*TASK OBJECTIVE:*
Please restate the data exactly, from the first line to the last.

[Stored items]
*** Block opens ***

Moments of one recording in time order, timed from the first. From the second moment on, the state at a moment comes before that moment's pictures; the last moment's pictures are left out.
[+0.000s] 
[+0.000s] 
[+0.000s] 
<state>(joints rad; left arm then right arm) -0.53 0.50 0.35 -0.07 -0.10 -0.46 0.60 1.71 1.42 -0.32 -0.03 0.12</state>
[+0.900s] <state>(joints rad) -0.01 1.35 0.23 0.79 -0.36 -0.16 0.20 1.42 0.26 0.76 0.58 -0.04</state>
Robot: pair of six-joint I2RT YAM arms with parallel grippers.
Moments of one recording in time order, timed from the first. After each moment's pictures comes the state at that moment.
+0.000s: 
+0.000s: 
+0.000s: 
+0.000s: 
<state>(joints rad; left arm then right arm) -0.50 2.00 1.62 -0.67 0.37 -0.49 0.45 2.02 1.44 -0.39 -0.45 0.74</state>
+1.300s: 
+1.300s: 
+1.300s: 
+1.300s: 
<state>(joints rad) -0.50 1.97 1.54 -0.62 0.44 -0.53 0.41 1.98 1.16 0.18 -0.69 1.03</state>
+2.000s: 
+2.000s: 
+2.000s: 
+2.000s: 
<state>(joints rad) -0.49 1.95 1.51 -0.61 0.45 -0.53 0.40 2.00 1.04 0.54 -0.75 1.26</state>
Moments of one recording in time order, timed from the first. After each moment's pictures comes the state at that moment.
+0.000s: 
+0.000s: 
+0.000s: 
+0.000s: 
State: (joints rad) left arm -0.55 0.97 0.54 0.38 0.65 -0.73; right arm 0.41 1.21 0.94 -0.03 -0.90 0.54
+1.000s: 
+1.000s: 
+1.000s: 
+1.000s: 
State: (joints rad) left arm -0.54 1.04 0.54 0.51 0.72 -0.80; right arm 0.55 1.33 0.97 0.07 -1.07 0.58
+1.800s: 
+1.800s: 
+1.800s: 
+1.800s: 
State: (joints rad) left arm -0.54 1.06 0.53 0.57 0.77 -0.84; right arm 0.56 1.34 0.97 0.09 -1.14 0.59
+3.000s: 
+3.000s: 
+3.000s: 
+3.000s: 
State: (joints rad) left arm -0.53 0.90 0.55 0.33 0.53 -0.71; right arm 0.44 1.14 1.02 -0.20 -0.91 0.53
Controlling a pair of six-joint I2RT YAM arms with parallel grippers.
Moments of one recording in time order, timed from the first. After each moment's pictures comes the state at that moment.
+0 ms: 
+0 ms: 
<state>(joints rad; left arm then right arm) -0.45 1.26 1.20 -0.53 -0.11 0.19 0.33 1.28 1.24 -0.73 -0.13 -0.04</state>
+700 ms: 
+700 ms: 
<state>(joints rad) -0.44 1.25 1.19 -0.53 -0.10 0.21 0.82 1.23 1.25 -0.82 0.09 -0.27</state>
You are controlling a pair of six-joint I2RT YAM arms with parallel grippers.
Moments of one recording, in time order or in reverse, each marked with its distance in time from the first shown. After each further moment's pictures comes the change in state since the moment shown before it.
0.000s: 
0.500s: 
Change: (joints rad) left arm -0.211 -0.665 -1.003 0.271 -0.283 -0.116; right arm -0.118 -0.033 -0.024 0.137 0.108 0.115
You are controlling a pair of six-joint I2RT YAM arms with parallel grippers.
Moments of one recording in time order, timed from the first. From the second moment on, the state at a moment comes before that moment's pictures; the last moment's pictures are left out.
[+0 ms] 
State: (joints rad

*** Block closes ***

*SOLVED PROBLEM:*
Moments of one recording in time order, timed from the first. From the second moment on, the state at a moment comes before that moment's pictures; the last moment's pictures are left out.
[+0.000s] 
[+0.000s] 
[+0.000s] 
<state>(joints rad; left arm then right arm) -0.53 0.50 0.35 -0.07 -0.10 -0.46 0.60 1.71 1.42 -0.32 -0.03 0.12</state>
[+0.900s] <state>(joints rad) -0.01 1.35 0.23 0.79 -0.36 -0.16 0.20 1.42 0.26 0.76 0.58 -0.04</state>
Robot: pair of six-joint I2RT YAM arms with parallel grippers.
Moments of one recording in time order, timed from the first. After each moment's pictures comes the state at that moment.
+0.000s: 
+0.000s: 
+0.000s: 
+0.000s: 
<state>(joints rad; left arm then right arm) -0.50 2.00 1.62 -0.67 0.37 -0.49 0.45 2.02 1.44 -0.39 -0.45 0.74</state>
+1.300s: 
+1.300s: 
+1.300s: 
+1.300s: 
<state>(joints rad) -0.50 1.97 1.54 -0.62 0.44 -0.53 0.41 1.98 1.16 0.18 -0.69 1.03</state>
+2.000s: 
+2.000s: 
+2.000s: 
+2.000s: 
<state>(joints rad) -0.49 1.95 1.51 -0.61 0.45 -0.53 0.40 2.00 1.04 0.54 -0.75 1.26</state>
Moments of one recording in time order, timed from the first. After each moment's pictures comes the state at that moment.
+0.000s: 
+0.000s: 
+0.000s: 
+0.000s: 
State: (joints rad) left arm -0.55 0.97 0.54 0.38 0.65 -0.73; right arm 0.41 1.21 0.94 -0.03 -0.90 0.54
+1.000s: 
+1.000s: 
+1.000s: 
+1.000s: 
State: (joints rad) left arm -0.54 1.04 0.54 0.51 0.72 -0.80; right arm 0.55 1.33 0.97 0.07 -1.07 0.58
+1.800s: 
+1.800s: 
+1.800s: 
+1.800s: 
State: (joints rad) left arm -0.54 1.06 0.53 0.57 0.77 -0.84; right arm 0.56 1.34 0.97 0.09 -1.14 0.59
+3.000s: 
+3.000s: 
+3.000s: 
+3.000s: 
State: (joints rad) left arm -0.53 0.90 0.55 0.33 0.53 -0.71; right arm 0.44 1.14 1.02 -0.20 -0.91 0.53
Controlling a pair of six-joint I2RT YAM arms with parallel grippers.
Moments of one recording in time order, timed from the first. After each moment's pictures comes the state at that moment.
+0 ms: 
+0 ms: 
<state>(joints rad; left arm then right arm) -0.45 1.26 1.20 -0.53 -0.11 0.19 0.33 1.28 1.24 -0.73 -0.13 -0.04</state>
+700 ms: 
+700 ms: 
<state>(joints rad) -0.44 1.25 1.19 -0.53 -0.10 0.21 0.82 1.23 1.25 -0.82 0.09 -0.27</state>
You are controlling a pair of six-joint I2RT YAM arms with parallel grippers.
Moments of one recording, in time order or in reverse, each marked with its distance in time from the first shown. After each further moment's pictures comes the change in state since the moment shown before it.
0.000s: 
0.500s: 
Change: (joints rad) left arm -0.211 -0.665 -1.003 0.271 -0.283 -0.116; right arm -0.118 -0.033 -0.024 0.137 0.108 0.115
You are controlling a pair of six-joint I2RT YAM arms with parallel grippers.
Moments of one recording in time order, timed from the first. From the second moment on, the state at a moment comes before that moment's pictures; the last moment's pictures are left out.
[+0 ms] 
State: (joints rad

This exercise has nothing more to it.